* TASK TO COMPLETE: Would you return, word for word, the lines of the data below from the line with "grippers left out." through the line with "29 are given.", and no others?

* SOURCE DATA:
┄┄┄┄┄┄┄┄┄┄
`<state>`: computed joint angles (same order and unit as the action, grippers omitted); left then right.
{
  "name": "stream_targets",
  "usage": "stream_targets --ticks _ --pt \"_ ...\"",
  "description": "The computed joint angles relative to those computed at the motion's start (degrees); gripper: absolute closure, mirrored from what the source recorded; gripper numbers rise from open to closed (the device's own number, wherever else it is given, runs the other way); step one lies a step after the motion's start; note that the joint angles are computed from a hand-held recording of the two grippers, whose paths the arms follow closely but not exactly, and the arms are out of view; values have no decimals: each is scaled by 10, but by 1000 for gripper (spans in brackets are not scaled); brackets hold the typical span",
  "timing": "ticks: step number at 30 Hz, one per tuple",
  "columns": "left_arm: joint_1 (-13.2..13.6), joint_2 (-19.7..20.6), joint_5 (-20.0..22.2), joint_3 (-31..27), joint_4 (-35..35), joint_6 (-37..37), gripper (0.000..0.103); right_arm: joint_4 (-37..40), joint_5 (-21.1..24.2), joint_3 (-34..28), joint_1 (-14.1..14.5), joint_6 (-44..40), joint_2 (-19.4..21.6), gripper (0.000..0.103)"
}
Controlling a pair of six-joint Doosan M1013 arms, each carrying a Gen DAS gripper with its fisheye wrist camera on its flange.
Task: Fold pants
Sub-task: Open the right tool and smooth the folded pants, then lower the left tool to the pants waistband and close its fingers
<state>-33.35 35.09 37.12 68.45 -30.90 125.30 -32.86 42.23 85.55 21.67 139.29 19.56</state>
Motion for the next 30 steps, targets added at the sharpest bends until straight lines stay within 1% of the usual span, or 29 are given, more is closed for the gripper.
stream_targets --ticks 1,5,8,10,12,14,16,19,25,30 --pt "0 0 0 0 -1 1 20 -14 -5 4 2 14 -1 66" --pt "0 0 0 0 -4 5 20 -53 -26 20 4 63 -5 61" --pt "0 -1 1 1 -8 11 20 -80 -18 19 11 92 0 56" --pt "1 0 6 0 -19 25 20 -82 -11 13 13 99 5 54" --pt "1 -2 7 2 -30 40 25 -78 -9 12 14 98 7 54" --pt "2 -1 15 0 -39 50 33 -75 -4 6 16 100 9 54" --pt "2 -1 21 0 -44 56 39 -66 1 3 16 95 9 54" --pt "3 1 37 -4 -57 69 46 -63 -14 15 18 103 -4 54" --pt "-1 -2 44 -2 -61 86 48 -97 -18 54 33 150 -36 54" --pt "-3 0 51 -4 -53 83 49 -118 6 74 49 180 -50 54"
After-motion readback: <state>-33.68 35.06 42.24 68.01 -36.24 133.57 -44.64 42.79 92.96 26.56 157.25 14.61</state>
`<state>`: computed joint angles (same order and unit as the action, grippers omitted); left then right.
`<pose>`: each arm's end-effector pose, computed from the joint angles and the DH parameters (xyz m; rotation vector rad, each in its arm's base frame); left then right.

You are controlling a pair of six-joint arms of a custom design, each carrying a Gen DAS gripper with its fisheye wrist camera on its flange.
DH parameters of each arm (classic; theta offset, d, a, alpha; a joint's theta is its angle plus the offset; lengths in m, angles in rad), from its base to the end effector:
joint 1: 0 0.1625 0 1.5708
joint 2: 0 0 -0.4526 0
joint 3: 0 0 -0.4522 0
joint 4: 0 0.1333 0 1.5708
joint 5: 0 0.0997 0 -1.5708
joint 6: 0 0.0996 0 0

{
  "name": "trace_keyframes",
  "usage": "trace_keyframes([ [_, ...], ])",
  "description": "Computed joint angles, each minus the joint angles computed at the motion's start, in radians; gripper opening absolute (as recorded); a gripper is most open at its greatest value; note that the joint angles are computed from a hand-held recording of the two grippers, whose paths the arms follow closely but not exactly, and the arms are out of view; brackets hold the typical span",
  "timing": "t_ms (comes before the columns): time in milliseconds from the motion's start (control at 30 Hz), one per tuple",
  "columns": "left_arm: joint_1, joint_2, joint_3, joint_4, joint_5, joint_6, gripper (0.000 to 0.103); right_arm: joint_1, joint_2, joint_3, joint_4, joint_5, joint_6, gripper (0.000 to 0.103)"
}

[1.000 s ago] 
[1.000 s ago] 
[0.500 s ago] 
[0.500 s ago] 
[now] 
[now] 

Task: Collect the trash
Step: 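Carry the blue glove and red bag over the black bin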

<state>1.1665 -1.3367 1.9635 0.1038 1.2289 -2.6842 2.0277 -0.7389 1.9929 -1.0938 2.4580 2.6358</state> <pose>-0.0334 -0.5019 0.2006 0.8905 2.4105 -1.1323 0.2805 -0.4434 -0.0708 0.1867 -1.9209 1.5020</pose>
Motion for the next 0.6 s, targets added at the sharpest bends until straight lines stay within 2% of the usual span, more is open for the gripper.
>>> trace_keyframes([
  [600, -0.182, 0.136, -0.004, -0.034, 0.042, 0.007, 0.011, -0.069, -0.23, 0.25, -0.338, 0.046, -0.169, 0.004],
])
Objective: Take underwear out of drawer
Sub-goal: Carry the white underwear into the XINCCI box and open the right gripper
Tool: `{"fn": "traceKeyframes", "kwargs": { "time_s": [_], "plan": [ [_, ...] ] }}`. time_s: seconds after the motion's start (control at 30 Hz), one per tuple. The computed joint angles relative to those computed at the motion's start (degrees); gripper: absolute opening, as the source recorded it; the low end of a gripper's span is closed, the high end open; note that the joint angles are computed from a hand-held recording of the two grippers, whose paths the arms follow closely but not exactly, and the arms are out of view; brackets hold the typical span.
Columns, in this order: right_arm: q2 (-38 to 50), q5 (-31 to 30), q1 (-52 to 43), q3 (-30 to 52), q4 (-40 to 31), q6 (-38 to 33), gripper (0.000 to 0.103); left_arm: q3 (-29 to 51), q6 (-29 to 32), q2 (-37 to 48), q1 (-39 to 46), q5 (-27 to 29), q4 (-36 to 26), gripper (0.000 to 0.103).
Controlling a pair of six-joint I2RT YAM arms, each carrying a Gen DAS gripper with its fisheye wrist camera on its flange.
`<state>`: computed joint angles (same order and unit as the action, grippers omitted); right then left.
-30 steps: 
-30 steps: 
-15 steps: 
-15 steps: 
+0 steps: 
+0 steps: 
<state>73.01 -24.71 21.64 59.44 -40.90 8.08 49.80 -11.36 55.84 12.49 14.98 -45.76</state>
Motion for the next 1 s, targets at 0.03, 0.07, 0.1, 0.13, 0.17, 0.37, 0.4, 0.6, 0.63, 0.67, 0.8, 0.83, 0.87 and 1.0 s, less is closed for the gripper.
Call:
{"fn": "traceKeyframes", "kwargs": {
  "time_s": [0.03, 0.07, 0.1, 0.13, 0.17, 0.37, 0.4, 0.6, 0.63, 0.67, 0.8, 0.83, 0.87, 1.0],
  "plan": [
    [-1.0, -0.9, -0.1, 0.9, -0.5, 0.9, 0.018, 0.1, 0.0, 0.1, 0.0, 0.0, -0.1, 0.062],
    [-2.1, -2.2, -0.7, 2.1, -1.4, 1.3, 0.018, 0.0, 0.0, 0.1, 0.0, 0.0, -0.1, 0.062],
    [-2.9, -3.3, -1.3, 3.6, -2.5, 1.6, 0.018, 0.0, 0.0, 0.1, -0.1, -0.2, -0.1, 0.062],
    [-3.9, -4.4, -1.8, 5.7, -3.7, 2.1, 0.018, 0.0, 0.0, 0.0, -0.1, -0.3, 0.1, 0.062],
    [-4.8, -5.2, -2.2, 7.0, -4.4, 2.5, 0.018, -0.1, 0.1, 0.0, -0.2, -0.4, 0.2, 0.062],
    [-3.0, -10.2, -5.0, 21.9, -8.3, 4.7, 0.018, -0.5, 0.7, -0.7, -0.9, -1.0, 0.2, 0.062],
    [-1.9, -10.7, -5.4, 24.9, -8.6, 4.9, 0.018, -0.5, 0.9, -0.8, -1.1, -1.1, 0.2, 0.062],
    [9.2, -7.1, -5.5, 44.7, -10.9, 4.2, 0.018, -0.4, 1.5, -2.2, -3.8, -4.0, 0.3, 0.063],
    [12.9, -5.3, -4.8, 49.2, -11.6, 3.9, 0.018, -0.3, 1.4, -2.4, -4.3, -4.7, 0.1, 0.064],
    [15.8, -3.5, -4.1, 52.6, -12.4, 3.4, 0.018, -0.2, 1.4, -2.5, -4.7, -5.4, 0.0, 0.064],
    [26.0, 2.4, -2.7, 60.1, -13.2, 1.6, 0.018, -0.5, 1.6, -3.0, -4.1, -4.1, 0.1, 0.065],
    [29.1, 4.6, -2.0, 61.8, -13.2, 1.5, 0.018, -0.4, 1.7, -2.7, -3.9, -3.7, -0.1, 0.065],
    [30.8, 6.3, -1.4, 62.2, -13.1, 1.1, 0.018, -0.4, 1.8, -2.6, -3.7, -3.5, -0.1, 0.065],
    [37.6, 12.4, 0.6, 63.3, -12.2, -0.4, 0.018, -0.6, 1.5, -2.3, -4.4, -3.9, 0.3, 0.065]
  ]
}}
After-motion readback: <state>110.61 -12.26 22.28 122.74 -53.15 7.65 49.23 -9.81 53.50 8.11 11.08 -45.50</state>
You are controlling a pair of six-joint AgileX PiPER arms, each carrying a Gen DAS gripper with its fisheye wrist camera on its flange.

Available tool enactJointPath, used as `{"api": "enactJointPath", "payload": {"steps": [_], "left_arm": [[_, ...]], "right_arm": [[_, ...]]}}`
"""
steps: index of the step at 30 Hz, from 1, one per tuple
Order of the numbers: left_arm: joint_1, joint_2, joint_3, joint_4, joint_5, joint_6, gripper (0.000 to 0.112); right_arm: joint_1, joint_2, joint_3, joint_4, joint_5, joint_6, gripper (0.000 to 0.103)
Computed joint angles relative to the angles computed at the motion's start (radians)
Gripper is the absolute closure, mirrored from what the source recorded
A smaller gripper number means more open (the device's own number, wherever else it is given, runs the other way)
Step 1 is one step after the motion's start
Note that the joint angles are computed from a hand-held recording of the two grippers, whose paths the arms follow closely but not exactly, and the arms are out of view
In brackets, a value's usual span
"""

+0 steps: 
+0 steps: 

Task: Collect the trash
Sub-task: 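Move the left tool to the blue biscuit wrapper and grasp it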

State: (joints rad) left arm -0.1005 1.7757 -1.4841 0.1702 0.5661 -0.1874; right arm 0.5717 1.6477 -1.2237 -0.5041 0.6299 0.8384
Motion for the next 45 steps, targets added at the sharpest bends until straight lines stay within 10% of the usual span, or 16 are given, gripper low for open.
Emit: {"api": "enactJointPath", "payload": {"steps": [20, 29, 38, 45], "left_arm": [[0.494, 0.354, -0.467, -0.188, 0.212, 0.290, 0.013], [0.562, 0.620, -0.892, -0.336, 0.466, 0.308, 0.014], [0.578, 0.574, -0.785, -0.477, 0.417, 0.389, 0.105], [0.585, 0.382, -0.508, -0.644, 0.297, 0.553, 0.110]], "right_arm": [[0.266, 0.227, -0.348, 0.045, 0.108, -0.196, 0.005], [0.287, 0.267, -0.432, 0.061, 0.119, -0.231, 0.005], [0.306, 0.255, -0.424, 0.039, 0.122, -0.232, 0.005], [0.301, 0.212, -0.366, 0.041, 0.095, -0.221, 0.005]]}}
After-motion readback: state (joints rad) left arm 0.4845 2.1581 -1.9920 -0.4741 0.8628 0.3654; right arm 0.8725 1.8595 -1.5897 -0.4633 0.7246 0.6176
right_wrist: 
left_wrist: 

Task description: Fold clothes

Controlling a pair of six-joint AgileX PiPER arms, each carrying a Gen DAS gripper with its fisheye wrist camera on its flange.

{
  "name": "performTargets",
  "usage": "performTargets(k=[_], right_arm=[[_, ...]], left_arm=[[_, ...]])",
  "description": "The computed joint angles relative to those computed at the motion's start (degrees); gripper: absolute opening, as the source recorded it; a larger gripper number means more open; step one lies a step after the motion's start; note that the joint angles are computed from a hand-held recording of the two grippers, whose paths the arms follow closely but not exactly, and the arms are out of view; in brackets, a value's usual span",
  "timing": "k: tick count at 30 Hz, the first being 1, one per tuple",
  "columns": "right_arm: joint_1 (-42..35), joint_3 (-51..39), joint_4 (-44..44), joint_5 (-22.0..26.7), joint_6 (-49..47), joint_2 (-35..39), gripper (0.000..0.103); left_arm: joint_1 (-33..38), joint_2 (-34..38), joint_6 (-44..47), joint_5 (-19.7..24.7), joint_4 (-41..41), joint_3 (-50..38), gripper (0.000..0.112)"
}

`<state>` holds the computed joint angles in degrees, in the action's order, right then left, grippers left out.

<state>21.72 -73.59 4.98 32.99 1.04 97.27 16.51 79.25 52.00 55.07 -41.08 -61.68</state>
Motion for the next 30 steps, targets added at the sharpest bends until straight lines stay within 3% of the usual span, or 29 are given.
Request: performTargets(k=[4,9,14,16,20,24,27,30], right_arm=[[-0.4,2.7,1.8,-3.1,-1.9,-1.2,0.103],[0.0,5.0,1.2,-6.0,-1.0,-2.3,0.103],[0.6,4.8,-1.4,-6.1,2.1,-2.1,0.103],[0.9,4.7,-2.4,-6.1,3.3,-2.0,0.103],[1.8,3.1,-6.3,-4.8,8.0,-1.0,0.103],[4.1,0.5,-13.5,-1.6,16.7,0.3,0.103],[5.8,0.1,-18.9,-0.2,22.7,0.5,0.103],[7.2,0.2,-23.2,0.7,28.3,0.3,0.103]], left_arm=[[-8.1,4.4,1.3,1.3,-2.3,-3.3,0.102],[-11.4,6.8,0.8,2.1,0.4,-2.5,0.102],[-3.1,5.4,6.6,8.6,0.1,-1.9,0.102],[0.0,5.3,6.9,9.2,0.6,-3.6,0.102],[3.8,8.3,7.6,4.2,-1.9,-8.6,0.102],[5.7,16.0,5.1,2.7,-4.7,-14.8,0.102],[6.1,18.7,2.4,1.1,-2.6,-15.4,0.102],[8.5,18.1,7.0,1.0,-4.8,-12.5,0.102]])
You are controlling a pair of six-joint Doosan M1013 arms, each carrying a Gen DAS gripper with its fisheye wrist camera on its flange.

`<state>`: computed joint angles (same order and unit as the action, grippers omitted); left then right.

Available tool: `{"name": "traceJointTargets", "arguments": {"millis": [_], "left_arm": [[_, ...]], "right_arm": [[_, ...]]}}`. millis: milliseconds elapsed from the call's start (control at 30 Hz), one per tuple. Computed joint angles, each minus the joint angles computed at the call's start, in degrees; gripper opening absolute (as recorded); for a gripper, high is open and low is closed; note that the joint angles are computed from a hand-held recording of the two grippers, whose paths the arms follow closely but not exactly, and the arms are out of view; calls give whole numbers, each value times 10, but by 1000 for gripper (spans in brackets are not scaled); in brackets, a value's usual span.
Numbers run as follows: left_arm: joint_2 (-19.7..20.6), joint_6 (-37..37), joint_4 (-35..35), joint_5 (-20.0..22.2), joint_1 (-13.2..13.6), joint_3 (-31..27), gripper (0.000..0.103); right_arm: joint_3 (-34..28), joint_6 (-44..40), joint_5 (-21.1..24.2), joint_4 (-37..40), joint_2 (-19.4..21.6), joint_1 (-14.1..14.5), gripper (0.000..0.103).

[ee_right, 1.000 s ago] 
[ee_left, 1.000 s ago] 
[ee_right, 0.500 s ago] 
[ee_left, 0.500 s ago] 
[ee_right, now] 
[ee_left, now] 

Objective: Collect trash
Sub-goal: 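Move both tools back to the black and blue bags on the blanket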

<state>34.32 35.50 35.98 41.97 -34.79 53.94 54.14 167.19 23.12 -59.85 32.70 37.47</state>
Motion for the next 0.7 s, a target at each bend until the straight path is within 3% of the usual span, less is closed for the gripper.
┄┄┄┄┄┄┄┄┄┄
* ANSWER TO THIS TASK:
`<state>` holds the computed joint angles in degrees, in the action's order, right then left, grippers left out.

<state>21.72 -73.59 4.98 32.99 1.04 97.27 16.51 79.25 52.00 55.07 -41.08 -61.68</state>
Motion for the next 30 steps, targets added at the sharpest bends until straight lines stay within 3% of the usual span, or 29 are given.

No other output belongs with this exercise.